Why should one be concerned with fucose? Because two established functional roles for fucose are directly relevant to common cancers. First, fucose serves as an interaction domain which mediates cell-cell adhesion, cell-matrix adhesion, and cell-cell signaling. Fucose is often expressed as the terminal sugar on glycoproteins and glycolipids and is thus well-positioned for interactions with the cell’s environment. Fucose’s hydroxyl groups have been shown to ligate calcium, enabling homotypic cell adhesion as well as cell adhesion to (calciumdependent) selectin molecules on endothelial cells. This mechanism subserves both normal inflammatory cell recruitment and metastatic adhesion of circulating tumor cells [1]. Simple enzymatic removal of fucose from malignant cells profoundly decreased metastases in a rat mammary carcinoma model [3] and profoundly decreased invasion of human breast cancer cells into complex human extracellular matrix material [4]. Numerous examples of fucose’s adhesion/signaling actions are well documented in the literature.

The second major role of fucose is regulation of receptor activity. Fucosylation of the Notch1 receptor is required for optimal sensitivity to its ligands. “Core fucosylated” glycans regulate the biological functions of integrins and cadherins [5], as well as growth factor receptors such as EGFR and TGF-β1 [6]. Again, further examples are well documented elsewhere.
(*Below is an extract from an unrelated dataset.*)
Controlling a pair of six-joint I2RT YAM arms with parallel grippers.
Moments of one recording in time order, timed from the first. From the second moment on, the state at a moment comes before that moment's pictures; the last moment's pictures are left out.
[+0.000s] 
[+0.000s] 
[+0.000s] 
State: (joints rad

Just as one may speak of a “cancer genome” or a “cancer proteome,” the “cancer glycome” of a particular neoplasm encompasses the entire repertoire of biological carbohydrates, or glycans, expressed by the cancer cells, tissues and the organisms. The daunting complexity of this information obscures an important fact: many of the fucose-containing molecules of the cancer glycome are readily detectable without the aid of microarray technology or other specialized apparatus. In fact, fucose-containing tumor antigens are routinely assessed by standard immunohistochemical techniques. For example, the CD15 antibody detects the Lewis X carbohydrate antigen which is composed of 3 sugars including the immunodominant fucose. Another example, the CA 19-9 antibody detects a four-sugar antigen, sialyl Lewis A, which contains fucose. A third example is tumor-associated carcinoembryonic antigen (CEA, or CEACAM5) which is “decorated” with multiple copies of fucose-bearing Lewis X and Lewis Y. Other fucosylated molecules of interest include (among others) EGFR, the Notch1 receptor and possibly the normal cellular prion protein (PrPC). It is thus possible to glean information about the patient’s fucose-related cancer glycome by means of familiar validated technology.

Users of advanced glycobiology techniques, such as glycan microarrays and mass spectrometry, aim to discover new cancer biomarkers and ultimately establish “cancer glycomes” for specific tumors, with diagnostic and prognostic value. It seems reasonable to predict that selected fucose-bearing glycan biomarkers, once identified and validated, might be targeted by immunohistochemical or similar techniques for routine evaluation. Fucose can then be utilized, in plain sight, to help construct and refine the cancer glycome.